Laurel Canyon
Jane (Frances McDormand), a California record producer who’s hung out with most of the greats, has a theory about pop music: “Either it pulls you in or it leaves you cold.” The highly intelligent and enjoyable indie film Laurel Canyon may leave some people cold — it is, after all, about the pains and problems of the well-off — but it pulled me in with its friendly, inclusive, nonjudgmental appraisal of human nature. Writer-director Lisa Cholodenko, whose previous film was 1998’s High Art, likes to poke around in the psyches of creative people (or their hangers-on) and see what happens; here, she adds some rather uncomfortable almost-familial infidelity to the mix.
Jane is a proudly unreconstructed flower child, endlessly getting high with the guys whose album she’s producing, and flirting with a longer-lasting-than-usual relationship with one of them, lead singer Ian (Alessandro Nivola). “We have a deep connection,” she explains to her grown son Sam (Christian Bale), a Harvard Med graduate interning at a psych ward. Sam’s heard this before; he counters with the names of various partners (male and female) Jane has been deeply connected with in the past. Yeah, but Ian is different, perhaps starting with the fact that he’s sixteen years younger than she is.
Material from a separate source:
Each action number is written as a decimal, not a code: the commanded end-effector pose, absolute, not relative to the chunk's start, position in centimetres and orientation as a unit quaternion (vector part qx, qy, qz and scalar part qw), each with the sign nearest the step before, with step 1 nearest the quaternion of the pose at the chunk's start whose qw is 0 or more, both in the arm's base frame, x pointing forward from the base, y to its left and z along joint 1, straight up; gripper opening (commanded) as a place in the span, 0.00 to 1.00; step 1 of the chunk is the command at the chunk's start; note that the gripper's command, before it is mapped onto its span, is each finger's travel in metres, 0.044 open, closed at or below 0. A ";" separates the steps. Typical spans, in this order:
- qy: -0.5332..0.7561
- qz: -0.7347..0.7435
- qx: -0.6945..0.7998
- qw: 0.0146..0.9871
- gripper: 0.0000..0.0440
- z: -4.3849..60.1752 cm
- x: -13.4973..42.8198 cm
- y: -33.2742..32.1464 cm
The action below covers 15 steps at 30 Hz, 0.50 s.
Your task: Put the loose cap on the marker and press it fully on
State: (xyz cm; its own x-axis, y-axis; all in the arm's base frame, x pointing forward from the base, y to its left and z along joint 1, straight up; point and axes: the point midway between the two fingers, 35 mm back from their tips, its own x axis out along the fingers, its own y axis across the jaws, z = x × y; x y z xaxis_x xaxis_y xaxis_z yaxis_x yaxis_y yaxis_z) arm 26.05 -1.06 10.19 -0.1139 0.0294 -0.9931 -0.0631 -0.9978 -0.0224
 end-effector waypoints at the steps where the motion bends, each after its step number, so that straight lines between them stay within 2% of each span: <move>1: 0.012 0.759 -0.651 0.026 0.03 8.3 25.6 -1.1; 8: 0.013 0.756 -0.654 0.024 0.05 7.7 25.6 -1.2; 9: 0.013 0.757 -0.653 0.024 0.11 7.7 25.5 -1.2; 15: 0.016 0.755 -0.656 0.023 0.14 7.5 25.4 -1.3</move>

Sam is staying in his mother’s house with his girlfriend Alex (Kate Beckinsale), who dutifully toils on her dissertation on the reproductive habits of fruit flies while Ian’s band blares in Jane’s nearby home studio. Sam finds Jane “embarrassing,” even attempting to pass her off as “mentally undeveloped,” but you sense a childhood full of hectic fun times that Sam needed to escape. He and Alex are supposed to be looking at apartments, but Alex, who takes a liking to Jane, doesn’t seem to be hunting too hard; neither does Sam, who lingers too long in the car with alluring fellow resident Sara (Natascha McElhone), who’s been giving him rides to work and seems to want other rides with him.
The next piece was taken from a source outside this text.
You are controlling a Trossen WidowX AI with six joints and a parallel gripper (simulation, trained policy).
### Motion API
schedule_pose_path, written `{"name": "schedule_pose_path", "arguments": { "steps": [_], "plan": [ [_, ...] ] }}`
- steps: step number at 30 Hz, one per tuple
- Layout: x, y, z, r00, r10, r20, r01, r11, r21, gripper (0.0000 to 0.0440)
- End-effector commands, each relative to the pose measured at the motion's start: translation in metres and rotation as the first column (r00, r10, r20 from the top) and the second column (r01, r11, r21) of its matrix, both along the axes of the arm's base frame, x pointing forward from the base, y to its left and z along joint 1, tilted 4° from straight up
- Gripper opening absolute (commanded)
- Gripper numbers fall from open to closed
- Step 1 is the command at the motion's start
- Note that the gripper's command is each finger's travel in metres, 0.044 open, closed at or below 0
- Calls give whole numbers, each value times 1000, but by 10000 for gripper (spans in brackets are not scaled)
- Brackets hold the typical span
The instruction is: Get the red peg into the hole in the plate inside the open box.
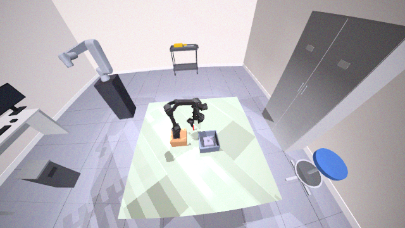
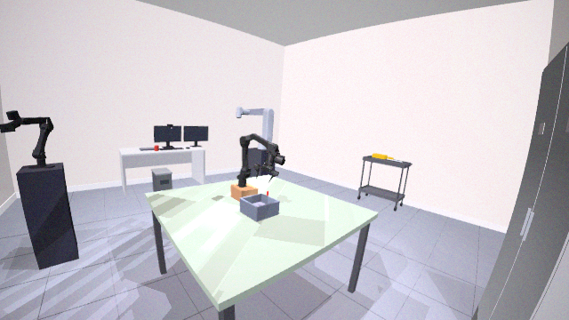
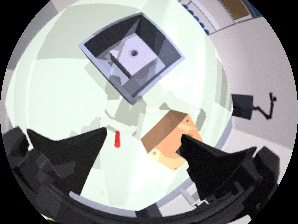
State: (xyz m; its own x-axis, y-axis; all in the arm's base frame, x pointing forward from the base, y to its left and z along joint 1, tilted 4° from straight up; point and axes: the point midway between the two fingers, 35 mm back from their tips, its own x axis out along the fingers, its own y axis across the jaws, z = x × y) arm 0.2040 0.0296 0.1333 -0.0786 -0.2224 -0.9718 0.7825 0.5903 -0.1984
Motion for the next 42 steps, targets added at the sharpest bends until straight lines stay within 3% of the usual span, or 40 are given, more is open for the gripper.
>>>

Frances McDormand cheerfully turns Jane into the polar opposite of the forbidding, anti-drug mom she played in Almost Famous; the two performances function as bookends. (Yet both mothers ultimately let their sons go off to become their own persons, and would probably get along with each other on that basis.) Jane’s relationship with Sam (played by Bale with flustered decency) is by far the most intriguing aspect of the movie. There’s a rather poignant snapshot of her cuddling Sam as a serious-faced little boy, perhaps already a seasoned veteran of his mom’s excesses. You feel that Jane would like Sam to loosen up a bit, but also needs him just as he is; she has produced a self-reliant son, too straight for his own good, yet honestly who he is. The two actors weave a fine thread of mutually exasperated respect and love.
When Alex begins to enjoy Jane’s company a bit too much — expressing some of the wildness she’s repressed for too long — Laurel Canyon takes an uneasy turn but plays it mostly for erotic comedy. A son’s worst nightmare — your girlfriend making out with your mom — is hinted at but not explored; Cholodenko rightly senses that this would derail the movie’s emphasis, which is on life’s dissatisfactions rather than on sex. This writer-director, like the similar Nicole Holofcener (Lovely and Amazing), allows her smart characters to act stupidly but doesn’t punish or scorn them for it. Laurel Canyon is an easygoing study of different kinds of foolishness, relaxing into human flaws and coming up with something that feels fresh.